California governor Newsom vetoes AI safety law

If you thought that California was going to regulate AI this year, you've got another thing coming: Governor Gavin Newsom's veto pen. The AI Safety bill passed by legislators there is "contentious" (CNN) and "controversial" (WSJ) and dead.

Newsom on Sunday vetoed a hotly contested artificial intelligence safety bill, after the tech industry raised objections, saying it could drive AI companies from the state and hinder innovation. … The bill's author, Democratic State Senator Scott Wiener, said legislation was necessary to protect the public before advances in AI become either unwieldy or uncontrollable. The AI industry is growing fast in California and some leaders questioned the future of these companies in the state if the bill became law. Wiener said Sunday the veto makes California less safe and means "companies aiming to create an extremely powerful technology face no binding restrictions."

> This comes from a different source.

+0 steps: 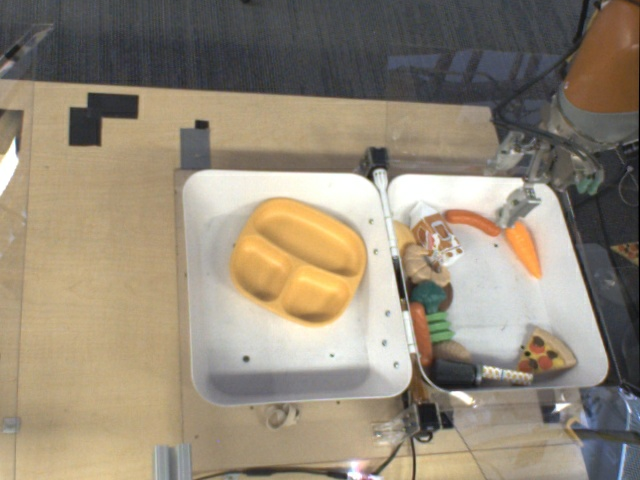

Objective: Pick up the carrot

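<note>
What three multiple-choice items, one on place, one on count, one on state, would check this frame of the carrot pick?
1. Where does the carrot lie?
A. In the left bin, on the tray
B. In the right bin, near its far right corner
C. On the bench outside both bins

2. How many compartments does the yellow tray have?
A. Three
B. One
C. Five

3. How does the carrot stand to the gripper?
A. Lifted clear of the bin
B. Lying on the bin floor, the gripper at its thick end
C. Standing upright in the tray

Answers:
1 B: the carrot is in the right bin, beside a sausage.
2 A: one long hollow and two smaller ones show.
3 B: the carrot rests flat on the white floor, pointing toward the near side.
</note>
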Controlling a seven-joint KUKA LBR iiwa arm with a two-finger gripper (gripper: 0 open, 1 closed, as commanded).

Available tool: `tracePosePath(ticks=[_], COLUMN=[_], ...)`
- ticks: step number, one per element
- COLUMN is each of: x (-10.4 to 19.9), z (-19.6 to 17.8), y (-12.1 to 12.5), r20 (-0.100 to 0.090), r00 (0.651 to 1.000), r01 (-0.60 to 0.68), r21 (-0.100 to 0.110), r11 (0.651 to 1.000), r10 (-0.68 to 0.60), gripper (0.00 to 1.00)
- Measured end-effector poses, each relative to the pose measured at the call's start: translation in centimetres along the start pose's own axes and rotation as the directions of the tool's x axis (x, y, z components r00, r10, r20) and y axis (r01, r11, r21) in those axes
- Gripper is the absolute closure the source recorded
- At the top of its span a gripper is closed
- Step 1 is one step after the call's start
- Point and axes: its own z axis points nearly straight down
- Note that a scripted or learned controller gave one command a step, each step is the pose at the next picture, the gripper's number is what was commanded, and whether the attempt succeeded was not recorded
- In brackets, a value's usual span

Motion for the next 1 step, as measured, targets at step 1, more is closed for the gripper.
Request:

Newsom claims the bill was not "encompassing" enough. Reasonable claims were made about the bill's arbitrary financial and technical thresholds; it was feared that it could make small and open-source models increasingly unfeasible as computing power advanced. Proponents claim these problems were addressed in revisions. The veto was praised by OpenAI et al, who had long made clear the commercial priorities at hand:

"SB 1047 would threaten that growth, slow the pace of innovation, and lead California's world-class engineers and entrepreneurs to leave the state in search of greater opportunity elsewhere," OpenAI's Chief Strategy Officer Jason Kwon wrote in a letter sent last month to Wiener.